- Stored items from a collection -
· · · · · · ·
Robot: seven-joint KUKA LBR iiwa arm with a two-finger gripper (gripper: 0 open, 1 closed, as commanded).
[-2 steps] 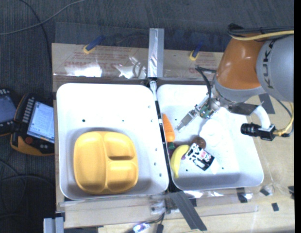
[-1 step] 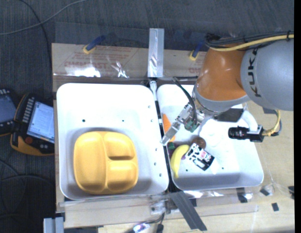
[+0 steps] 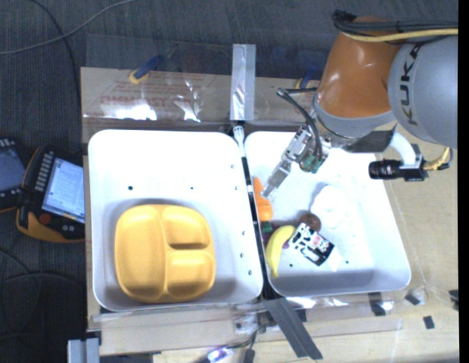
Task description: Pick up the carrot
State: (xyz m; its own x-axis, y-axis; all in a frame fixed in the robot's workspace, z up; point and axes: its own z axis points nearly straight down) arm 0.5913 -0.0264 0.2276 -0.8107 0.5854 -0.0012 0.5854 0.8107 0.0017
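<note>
A: We're closing in. The carrot lies against the left wall of the right bin, just above the banana.

B: Our hand hangs right over its upper end; spread or pressed together, we cannot tell. Next, we'd judge, a short descent and a squeeze.

Readable lettering: one brand name, on the robot arm.

The grey arm at the far right bears dark capitals running down its casing, reading "KUK", the start of the KUKA name; the last letter is cut off by the curve of the shell. The black-and-white card near the banana in the right bin carries print too small to read, and the lit screen of the handheld pendant at the left is too blurred to read.
</note>
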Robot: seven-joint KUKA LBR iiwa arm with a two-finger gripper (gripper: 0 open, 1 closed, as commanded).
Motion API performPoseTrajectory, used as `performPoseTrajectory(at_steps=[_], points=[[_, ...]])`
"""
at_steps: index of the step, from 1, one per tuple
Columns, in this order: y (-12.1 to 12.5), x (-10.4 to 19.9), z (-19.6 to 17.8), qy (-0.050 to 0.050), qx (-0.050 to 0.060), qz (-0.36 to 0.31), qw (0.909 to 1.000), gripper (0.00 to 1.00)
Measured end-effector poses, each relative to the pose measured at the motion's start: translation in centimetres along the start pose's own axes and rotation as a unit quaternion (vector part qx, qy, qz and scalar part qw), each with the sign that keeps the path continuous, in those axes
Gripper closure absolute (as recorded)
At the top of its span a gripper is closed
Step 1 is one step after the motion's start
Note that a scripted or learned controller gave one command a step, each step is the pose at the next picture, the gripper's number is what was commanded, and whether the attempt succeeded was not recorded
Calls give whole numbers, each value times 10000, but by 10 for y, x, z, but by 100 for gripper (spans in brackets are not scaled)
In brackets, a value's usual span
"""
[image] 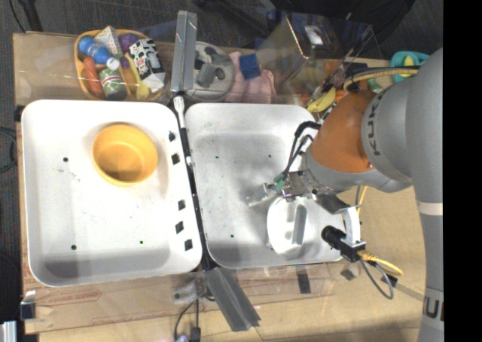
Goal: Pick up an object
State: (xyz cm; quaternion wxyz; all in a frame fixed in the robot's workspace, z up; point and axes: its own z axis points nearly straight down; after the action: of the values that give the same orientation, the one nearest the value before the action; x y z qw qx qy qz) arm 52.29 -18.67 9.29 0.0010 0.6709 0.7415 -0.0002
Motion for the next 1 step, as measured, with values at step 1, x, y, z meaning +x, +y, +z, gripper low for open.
performPoseTrajectory(at_steps=[1], points=[[23, 56, -4, 10, 18, 179, 9998, 0]])
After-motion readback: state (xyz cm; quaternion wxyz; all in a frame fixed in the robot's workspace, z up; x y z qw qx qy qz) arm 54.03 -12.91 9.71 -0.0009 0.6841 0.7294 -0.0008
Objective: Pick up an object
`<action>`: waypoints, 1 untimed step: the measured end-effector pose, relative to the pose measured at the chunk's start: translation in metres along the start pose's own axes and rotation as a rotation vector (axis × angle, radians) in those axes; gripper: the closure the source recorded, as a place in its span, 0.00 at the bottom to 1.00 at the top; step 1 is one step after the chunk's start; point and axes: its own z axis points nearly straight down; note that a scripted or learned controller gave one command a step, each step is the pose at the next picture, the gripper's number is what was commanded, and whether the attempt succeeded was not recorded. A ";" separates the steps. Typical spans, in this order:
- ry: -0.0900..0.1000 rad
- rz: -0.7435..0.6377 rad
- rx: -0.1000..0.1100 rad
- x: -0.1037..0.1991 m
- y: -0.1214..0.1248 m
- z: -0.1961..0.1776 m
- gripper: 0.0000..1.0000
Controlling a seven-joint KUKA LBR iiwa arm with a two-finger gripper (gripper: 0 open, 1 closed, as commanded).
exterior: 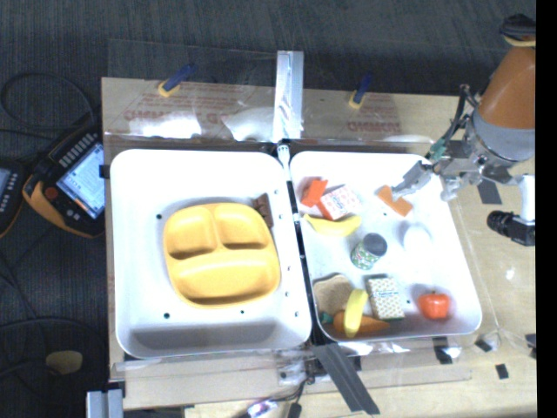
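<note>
My gripper (pixel 407 184) hangs over the upper right part of the right bin (pixel 461 259), reaching in from the right. A small orange block (pixel 394 201) lies just below and left of its tip, touching or nearly touching it; I cannot tell which. Further objects in this bin are a red-and-white box (pixel 339 201), an orange-red piece (pixel 312 190), a yellow banana (pixel 335 225), a green can with a dark lid (pixel 369 251), a pale cup (pixel 417 233), a patterned box (pixel 385 298) and a red tomato (pixel 435 304).
The left bin (pixel 139 233) holds a yellow divided tray (pixel 222 252) and a small brown piece (pixel 262 205). A central wall (pixel 296 251) separates the bins. A brown item (pixel 328 291), a yellow piece (pixel 354 312) and a carrot (pixel 376 326) crowd the right bin's front left.
</note>
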 end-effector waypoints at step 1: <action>0.006 0.082 -0.009 -0.021 0.029 0.126 0.00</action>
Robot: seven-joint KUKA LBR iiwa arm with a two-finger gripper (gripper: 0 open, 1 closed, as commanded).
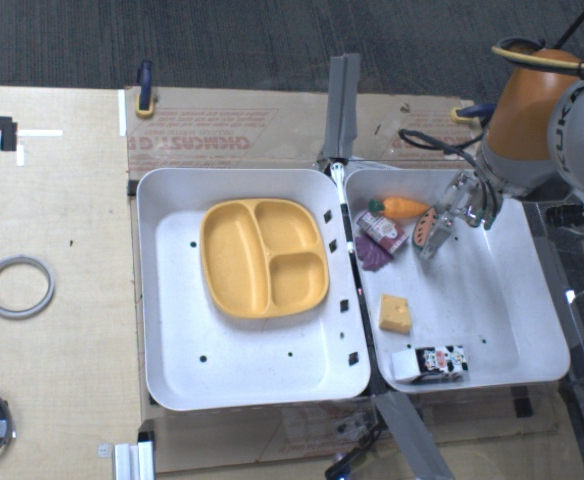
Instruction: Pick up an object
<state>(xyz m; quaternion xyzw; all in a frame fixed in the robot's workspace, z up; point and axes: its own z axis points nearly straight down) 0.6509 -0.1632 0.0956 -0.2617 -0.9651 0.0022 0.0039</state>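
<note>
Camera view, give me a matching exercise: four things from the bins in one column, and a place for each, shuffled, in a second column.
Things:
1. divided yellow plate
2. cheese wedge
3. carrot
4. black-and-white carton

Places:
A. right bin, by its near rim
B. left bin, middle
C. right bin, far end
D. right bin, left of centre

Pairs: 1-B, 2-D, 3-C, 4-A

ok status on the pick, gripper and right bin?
Gripper low in right bin, beside watermelon slice; grasp unclear. Carrot and purple packet crowd it. Cheese wedge, milk carton lie apart.
</note>
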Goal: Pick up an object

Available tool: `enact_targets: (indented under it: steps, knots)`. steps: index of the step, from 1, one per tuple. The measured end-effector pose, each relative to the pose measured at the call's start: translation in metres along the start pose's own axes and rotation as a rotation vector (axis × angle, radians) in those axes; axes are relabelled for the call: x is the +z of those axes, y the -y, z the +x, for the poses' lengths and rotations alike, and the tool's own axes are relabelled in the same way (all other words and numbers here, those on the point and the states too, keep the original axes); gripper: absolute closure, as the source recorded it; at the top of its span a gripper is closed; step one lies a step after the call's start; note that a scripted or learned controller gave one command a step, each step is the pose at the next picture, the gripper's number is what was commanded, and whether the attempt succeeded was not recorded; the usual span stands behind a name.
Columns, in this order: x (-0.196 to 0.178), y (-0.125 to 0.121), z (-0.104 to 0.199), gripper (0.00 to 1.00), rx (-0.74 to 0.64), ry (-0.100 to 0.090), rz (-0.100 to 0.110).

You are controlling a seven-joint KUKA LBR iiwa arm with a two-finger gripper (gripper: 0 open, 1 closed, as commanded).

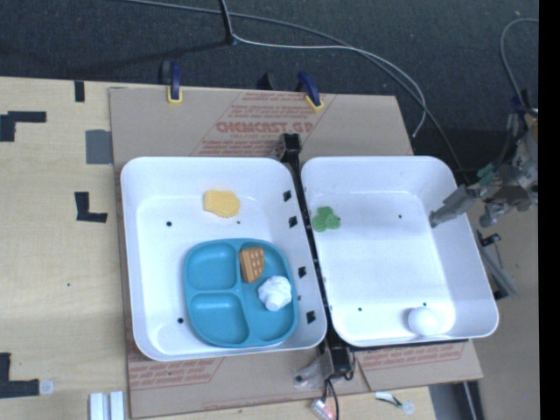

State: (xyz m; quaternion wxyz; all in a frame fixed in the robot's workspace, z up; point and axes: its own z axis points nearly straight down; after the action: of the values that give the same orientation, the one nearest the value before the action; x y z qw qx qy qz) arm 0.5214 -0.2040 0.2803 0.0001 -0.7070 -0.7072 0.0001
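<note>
Green piece (326,219) lies well left of gripper (440,214).

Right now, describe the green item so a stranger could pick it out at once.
Take the right-hand white bin of the two on the bench. Against its left wall, near the far end, lies the small green piece, knobbly like a broccoli floret. This bin's other item, a white ball at the near right corner, is smooth and pale.
</note>
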Motion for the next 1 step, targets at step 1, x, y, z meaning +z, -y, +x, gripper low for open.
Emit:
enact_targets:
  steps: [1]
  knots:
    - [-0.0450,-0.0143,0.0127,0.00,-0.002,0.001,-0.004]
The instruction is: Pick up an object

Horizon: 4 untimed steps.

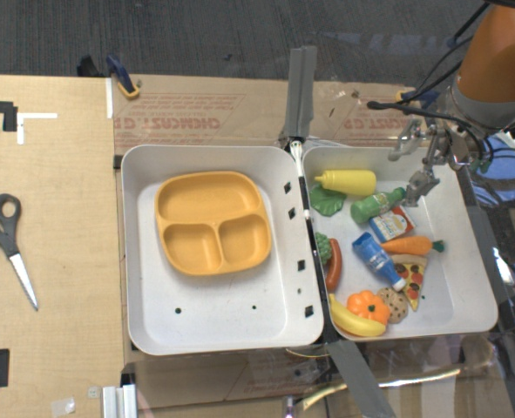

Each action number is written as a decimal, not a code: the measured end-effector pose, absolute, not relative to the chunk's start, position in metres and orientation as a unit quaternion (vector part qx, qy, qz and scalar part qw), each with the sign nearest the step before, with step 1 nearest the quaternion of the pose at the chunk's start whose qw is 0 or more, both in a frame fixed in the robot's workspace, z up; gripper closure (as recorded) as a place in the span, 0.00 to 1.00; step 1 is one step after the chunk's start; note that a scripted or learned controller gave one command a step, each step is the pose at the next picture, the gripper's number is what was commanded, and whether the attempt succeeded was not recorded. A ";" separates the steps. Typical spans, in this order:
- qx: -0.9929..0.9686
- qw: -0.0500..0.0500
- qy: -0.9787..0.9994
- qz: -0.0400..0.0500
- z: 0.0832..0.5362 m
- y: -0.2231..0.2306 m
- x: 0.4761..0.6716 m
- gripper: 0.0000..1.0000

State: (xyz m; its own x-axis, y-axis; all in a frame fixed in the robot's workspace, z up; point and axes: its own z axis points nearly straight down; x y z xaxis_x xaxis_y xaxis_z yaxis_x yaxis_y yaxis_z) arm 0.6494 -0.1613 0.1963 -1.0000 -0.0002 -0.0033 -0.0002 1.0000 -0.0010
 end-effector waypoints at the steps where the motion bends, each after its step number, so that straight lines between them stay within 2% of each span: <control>1: -0.005 0.002 1.000 -0.001 0.093 -0.138 0.615 0.00; 2: 0.008 0.003 1.000 -0.001 0.115 -0.202 0.648 0.00; 3: 0.023 0.001 1.000 0.000 0.092 -0.147 0.569 0.00; 4: -0.020 0.002 1.000 0.000 0.093 -0.119 0.513 0.00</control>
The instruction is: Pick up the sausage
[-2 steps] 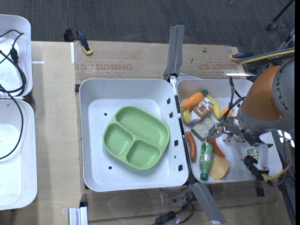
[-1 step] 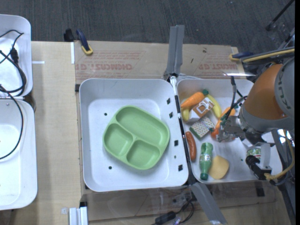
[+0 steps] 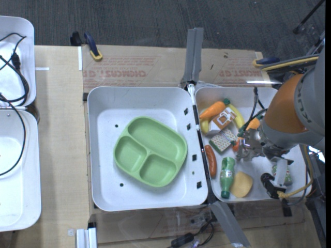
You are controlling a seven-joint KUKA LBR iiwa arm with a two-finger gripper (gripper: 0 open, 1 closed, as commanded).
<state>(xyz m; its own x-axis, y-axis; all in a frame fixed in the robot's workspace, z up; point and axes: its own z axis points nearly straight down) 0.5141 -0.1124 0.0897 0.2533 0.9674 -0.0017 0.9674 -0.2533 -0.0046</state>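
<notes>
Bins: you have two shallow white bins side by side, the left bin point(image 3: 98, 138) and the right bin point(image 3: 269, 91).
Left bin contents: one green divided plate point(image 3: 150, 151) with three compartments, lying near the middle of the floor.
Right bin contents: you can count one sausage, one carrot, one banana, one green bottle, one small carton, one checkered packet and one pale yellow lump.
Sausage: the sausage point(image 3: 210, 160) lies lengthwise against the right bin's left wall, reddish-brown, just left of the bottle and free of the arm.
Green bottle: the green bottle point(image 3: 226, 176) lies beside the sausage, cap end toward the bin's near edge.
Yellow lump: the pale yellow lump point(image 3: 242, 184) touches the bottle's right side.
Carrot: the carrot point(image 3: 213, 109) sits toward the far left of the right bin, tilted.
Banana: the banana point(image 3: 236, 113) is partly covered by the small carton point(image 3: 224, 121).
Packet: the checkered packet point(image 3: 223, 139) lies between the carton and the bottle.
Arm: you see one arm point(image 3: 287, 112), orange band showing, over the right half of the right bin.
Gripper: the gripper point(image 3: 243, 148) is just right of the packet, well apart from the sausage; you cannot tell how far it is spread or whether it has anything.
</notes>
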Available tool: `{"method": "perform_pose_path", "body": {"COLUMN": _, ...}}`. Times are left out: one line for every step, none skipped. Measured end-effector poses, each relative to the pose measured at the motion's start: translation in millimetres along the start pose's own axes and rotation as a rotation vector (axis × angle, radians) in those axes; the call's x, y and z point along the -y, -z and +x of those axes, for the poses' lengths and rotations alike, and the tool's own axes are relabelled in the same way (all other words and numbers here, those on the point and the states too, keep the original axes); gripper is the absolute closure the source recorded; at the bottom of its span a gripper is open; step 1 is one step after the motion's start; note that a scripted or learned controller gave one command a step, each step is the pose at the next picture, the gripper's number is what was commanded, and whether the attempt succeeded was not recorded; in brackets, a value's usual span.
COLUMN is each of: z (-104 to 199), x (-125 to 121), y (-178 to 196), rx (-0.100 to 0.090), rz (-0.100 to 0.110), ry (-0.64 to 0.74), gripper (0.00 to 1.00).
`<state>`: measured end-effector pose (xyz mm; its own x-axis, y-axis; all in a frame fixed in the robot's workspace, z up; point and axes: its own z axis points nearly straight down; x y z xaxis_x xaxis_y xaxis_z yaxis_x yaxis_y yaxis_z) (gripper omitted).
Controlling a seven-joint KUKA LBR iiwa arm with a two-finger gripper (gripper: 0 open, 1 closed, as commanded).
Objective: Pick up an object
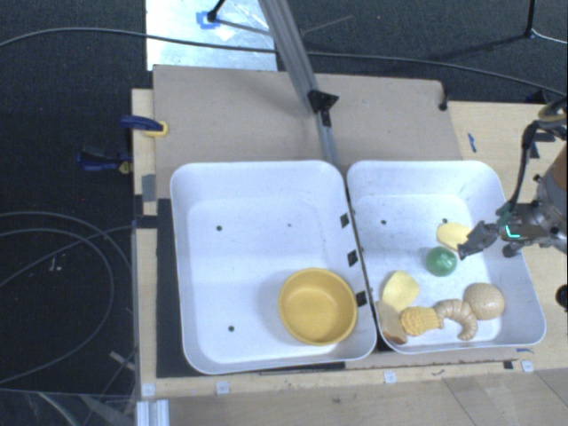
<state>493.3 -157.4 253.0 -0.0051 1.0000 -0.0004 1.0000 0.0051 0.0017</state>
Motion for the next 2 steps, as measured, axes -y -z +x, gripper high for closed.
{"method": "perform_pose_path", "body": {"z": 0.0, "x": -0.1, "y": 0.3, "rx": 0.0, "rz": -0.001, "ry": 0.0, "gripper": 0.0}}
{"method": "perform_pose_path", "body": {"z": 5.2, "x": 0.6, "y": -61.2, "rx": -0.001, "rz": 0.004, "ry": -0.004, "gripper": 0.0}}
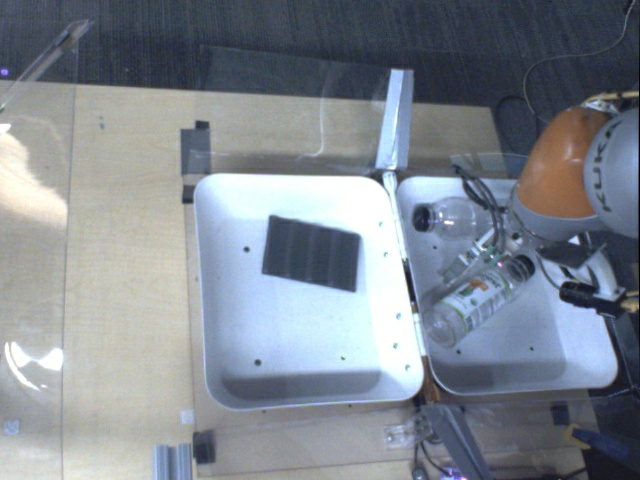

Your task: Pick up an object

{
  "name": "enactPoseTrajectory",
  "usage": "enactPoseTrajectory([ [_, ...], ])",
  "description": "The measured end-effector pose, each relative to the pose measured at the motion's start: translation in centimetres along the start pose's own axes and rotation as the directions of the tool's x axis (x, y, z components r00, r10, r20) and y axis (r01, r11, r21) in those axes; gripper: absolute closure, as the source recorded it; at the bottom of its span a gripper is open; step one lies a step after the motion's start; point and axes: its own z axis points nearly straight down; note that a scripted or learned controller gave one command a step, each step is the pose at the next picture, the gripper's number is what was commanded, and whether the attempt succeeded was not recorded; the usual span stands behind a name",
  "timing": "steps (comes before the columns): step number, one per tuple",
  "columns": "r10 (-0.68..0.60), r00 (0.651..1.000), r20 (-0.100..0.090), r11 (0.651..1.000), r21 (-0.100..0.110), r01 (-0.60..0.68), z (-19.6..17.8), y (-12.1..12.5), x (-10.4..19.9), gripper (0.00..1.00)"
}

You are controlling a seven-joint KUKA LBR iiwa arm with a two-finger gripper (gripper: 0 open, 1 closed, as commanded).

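- In the right shallow white bin (590,363), my fingers (487,251) sit over a clear plastic bottle (474,301); their state I cannot tell.
- A dark ribbed rectangular pad (311,253) lies in the left white bin (230,368).

Bright even light, glare patches left, slightly soft.

A wooden bench (110,298) bears two white bins: the left bin (225,368) at nine o'clock of the right bin (590,363), touching along their rims
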Motion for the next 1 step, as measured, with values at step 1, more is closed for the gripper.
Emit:
enactPoseTrajectory([
  [1,-0.003,1.000,0.008,1.000,-0.008,0.003,-1.38,0.32,-0.15,1.00],
])
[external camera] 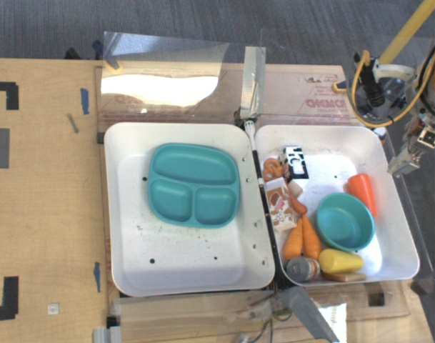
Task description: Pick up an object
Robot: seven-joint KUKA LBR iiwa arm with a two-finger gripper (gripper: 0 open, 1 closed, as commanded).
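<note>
Closest to the camera, at the front wall of the right bin [407, 243], a small grey-topped round container [301, 268] lies beside a yellow toy fruit [340, 261]; the two touch or nearly touch. Just behind them two orange carrots [293, 241] lie side by side, pointing toward the back, and press against the left side of a teal bowl [344, 221] that sits upright, mouth up. An orange cone-shaped piece [361, 190] rests against the bowl's far right rim. Toward the bin's back left corner lie a brown pretzel [273, 168], a black-and-white card [296, 161] just beside it, and a printed packet [278, 199] along the wall shared with the other bin.

In the left bin [131, 252] a teal divided plate [193, 184] lies flat, with one long compartment at the back and two smaller ones in front.

At the view's right edge the gripper [408, 156] hangs outside the right bin's far right wall, well apart from every pickable thing, and nothing is seen in its grasp. Whether it is spread or closed cannot be told at this angle. Yellow cable [361, 91] loops behind it, above the bin's back right corner. A clear plastic sheet [167, 70] stands behind the left bin on the brown bench [38, 191].
</note>
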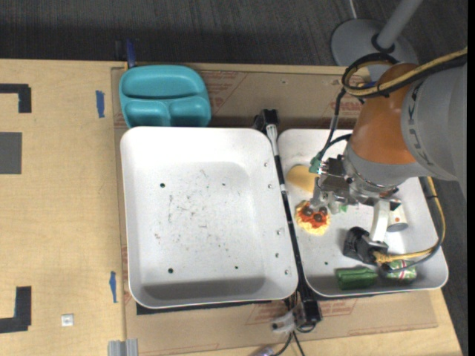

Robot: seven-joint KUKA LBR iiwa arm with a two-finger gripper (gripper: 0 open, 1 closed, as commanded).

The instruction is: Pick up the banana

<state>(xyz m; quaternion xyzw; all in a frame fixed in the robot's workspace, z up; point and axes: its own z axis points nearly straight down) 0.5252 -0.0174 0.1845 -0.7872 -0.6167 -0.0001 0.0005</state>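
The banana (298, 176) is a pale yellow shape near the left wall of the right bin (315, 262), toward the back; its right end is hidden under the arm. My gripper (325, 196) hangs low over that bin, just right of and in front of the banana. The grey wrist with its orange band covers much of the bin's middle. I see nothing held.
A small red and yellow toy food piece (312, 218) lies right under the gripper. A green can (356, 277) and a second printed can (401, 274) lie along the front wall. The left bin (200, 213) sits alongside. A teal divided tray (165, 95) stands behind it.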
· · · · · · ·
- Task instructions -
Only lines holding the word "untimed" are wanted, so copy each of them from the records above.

- Solution for this task -
`<action>`: waypoints, 1 untimed step: the measured end-effector pose, relative to the pose measured at the chunk's start: translation in metres along the start pose's own axes and rotation as a rotation vector (axis × angle, radians) in those axes; gripper: the closure the source recorded, as a place in its span, 0.00 at the bottom to 1.00 at the top; step 1 is one step after the chunk's start; point and axes: its own z axis points nearly straight down; note that a scripted or learned controller gave one command a step, each step is the pose at the next picture, the gripper's number is what was commanded, and whether the attempt succeeded was not recorded. A ";" separates the steps. Typical spans, in this order:
Horizon: 4 untimed steps.

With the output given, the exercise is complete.